◆ **Work task**:
What is the number of lines in these entries that include "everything"? Write that number and no other text.

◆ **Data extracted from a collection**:
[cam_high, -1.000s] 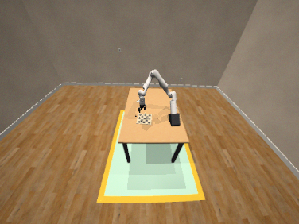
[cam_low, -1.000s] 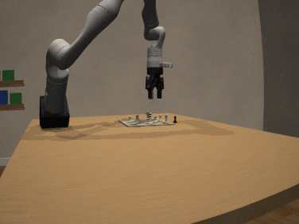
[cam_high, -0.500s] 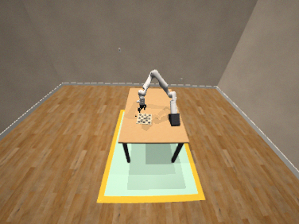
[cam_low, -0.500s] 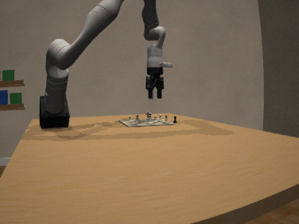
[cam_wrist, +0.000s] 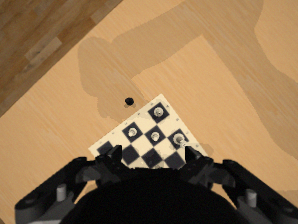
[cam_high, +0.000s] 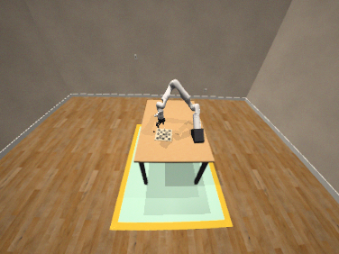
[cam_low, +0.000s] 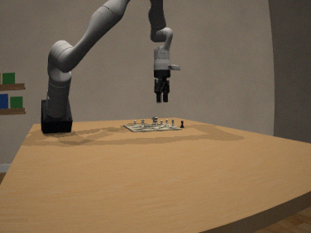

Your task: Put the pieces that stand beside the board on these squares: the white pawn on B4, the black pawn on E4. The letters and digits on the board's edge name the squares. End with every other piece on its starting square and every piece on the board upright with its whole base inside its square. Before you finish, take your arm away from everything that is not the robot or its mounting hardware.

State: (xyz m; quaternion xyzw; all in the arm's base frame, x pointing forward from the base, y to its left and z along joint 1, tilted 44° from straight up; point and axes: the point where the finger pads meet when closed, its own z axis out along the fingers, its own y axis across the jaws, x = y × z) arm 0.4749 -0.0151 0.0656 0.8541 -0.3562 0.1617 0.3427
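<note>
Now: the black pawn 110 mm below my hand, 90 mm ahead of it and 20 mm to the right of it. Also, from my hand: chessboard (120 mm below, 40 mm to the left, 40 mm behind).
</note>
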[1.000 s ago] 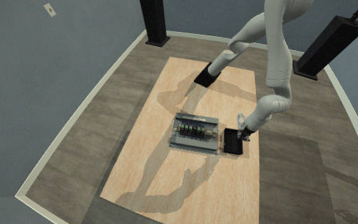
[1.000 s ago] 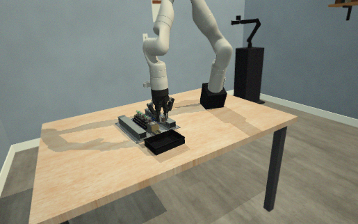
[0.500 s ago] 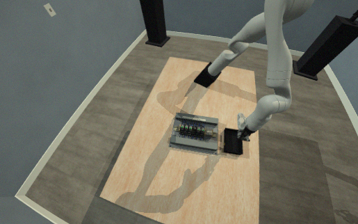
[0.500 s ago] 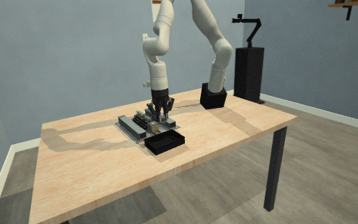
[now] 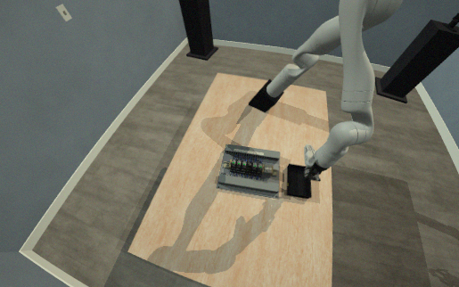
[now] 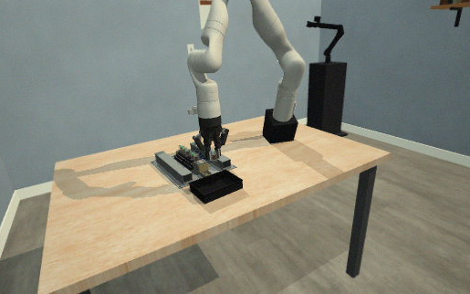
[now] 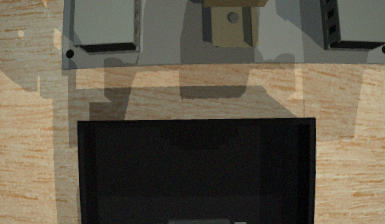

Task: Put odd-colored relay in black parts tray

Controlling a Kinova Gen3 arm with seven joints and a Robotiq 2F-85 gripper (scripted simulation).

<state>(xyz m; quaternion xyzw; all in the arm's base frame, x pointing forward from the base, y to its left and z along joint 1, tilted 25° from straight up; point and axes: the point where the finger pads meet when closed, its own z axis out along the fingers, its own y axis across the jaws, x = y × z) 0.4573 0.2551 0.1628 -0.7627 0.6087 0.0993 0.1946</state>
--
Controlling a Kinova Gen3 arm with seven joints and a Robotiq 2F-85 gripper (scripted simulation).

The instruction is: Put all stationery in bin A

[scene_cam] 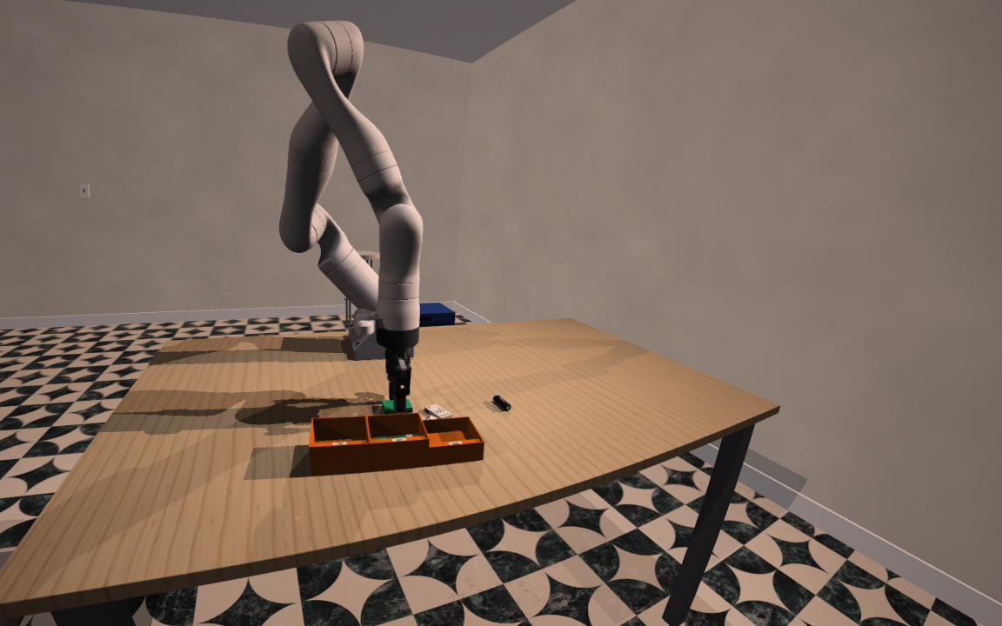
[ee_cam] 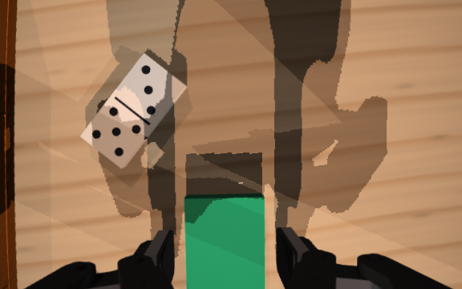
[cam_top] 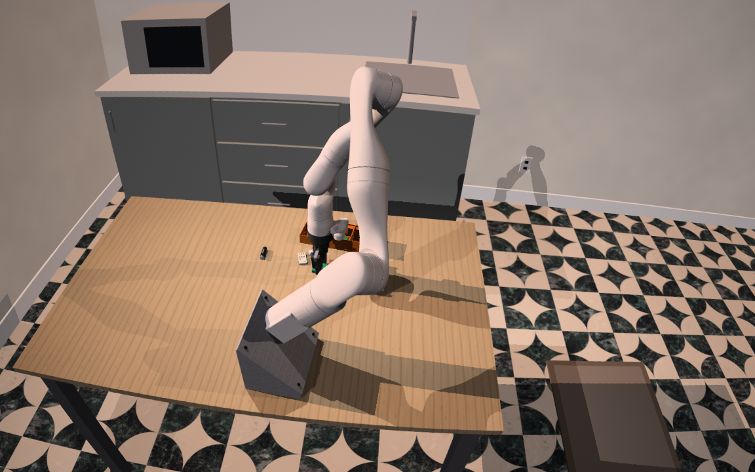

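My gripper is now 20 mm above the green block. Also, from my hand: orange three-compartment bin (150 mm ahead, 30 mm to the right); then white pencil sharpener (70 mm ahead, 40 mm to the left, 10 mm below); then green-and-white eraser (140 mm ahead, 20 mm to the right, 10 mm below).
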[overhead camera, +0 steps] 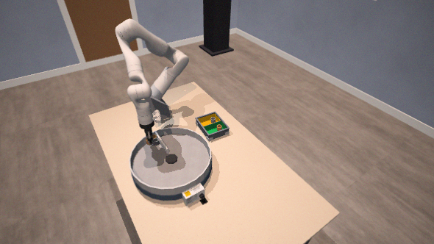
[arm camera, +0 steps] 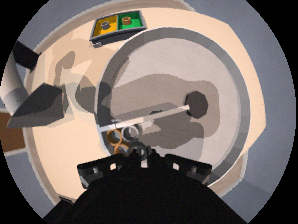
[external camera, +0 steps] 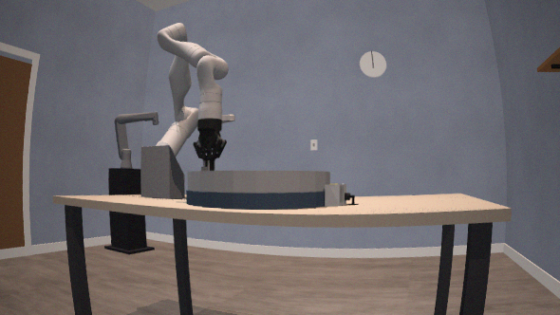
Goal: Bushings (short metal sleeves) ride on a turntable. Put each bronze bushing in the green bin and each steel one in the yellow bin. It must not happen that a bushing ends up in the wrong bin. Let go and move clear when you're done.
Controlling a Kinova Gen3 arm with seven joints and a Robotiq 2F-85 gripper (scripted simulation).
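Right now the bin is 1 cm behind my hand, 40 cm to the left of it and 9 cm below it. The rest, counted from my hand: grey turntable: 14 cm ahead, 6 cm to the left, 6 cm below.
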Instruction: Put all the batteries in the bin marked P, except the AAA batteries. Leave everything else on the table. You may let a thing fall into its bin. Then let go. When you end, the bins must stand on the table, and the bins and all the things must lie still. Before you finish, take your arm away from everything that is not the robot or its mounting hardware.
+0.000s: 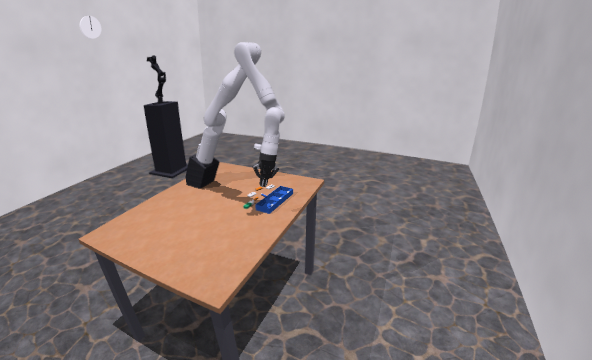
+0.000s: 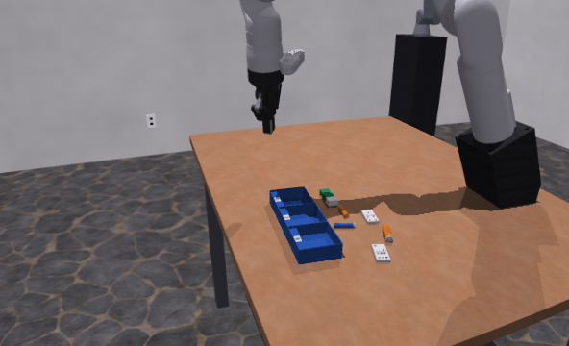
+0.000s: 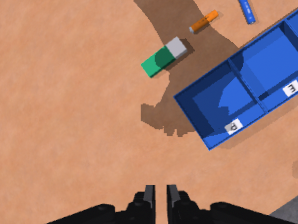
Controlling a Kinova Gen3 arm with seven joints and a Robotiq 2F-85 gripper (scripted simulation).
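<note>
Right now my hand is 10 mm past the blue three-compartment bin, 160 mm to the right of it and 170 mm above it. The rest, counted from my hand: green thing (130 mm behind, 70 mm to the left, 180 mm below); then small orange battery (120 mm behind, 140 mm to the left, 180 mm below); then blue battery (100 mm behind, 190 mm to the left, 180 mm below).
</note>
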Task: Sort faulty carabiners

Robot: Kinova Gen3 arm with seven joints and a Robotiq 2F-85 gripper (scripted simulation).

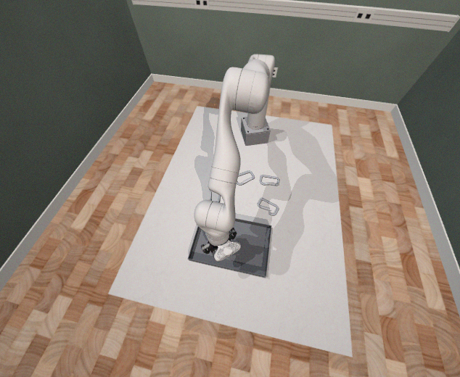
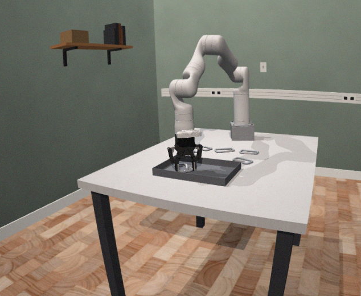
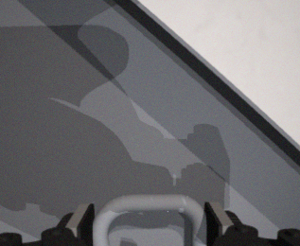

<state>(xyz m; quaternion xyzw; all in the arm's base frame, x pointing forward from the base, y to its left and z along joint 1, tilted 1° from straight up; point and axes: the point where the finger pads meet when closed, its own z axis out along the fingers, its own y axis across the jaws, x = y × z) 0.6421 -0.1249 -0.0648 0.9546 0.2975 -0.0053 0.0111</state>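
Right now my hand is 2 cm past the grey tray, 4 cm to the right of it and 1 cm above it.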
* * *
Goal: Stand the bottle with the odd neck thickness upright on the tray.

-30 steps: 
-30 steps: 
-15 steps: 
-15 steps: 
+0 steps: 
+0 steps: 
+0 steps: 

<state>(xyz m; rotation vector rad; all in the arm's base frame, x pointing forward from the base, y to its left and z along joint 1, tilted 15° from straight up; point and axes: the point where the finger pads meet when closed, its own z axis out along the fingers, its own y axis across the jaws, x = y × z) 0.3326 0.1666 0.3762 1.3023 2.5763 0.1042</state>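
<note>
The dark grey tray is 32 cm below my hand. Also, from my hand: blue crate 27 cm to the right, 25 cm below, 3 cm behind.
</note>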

◆ **Result below**:
2